● How to complete this task
What follows is data; output all of it exactly as given.

● Data
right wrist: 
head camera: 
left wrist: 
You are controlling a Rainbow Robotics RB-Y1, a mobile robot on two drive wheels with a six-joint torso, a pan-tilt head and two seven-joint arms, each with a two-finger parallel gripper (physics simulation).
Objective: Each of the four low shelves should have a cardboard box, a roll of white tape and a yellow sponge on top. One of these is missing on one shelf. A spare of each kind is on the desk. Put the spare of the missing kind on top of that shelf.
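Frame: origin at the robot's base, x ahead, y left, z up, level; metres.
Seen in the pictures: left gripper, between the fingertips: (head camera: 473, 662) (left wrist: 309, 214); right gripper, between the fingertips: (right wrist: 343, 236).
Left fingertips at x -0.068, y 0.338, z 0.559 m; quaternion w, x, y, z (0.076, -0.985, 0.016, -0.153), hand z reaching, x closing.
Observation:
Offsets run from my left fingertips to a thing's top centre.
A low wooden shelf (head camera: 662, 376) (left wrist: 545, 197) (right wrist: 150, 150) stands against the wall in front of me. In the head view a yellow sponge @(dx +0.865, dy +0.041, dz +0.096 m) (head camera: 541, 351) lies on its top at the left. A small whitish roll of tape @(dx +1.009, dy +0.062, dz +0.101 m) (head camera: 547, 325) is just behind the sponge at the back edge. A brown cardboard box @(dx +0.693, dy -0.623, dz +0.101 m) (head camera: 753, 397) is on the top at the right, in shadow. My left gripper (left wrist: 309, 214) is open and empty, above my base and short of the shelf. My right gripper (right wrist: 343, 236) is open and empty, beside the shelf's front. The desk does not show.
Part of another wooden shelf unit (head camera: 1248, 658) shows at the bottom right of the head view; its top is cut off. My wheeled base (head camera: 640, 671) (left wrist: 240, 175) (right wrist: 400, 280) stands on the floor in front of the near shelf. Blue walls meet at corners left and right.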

● Response below
right wrist: 
head camera: 
left wrist: 
You are controlling a Rainbow Robotics RB-Y1, a mobile robot on two drive wheels with a six-joint torso, a pan-tilt head and two seven-joint arms, each with a two-finger parallel gripper (physics simulation).
Objective: Each of the four low shelves should have a cardboard box, a roll of white tape and a yellow sponge on top. One of these is missing on one shelf. A spare of each kind is on the desk. Put the spare of the missing kind on top of that shelf.
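Frame: origin at the robot's base, x ahead, y left, z up, level; metres.
Seen in the pictures: left gripper, between the fingertips: (head camera: 473, 662) (left wrist: 309, 214); right gripper, between the fingertips: (right wrist: 343, 236).
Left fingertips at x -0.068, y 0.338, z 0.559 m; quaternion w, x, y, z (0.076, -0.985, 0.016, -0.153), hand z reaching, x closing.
Observation:
Offsets run from my left fingertips to a thing's top centre.
A low wooden shelf (head camera: 662, 376) (left wrist: 545, 197) (right wrist: 150, 150) stands against the wall in front of me. In the head view a yellow sponge @(dx +0.865, dy +0.041, dz +0.096 m) (head camera: 541, 351) lies on its top at the left. A small whitish roll of tape @(dx +1.009, dy +0.062, dz +0.101 m) (head camera: 547, 325) is just behind the sponge at the back edge. A brown cardboard box @(dx +0.693, dy -0.623, dz +0.101 m) (head camera: 753, 397) is on the top at the right, in shadow. My left gripper (left wrist: 309, 214) is open and empty, above my base and short of the shelf. My right gripper (right wrist: 343, 236) is open and empty, beside the shelf's front. The desk does not show.
Part of another wooden shelf unit (head camera: 1248, 658) shows at the bottom right of the head view; its top is cut off. My wheeled base (head camera: 640, 671) (left wrist: 240, 175) (right wrist: 400, 280) stands on the floor in front of the near shelf. Blue walls meet at corners left and right.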

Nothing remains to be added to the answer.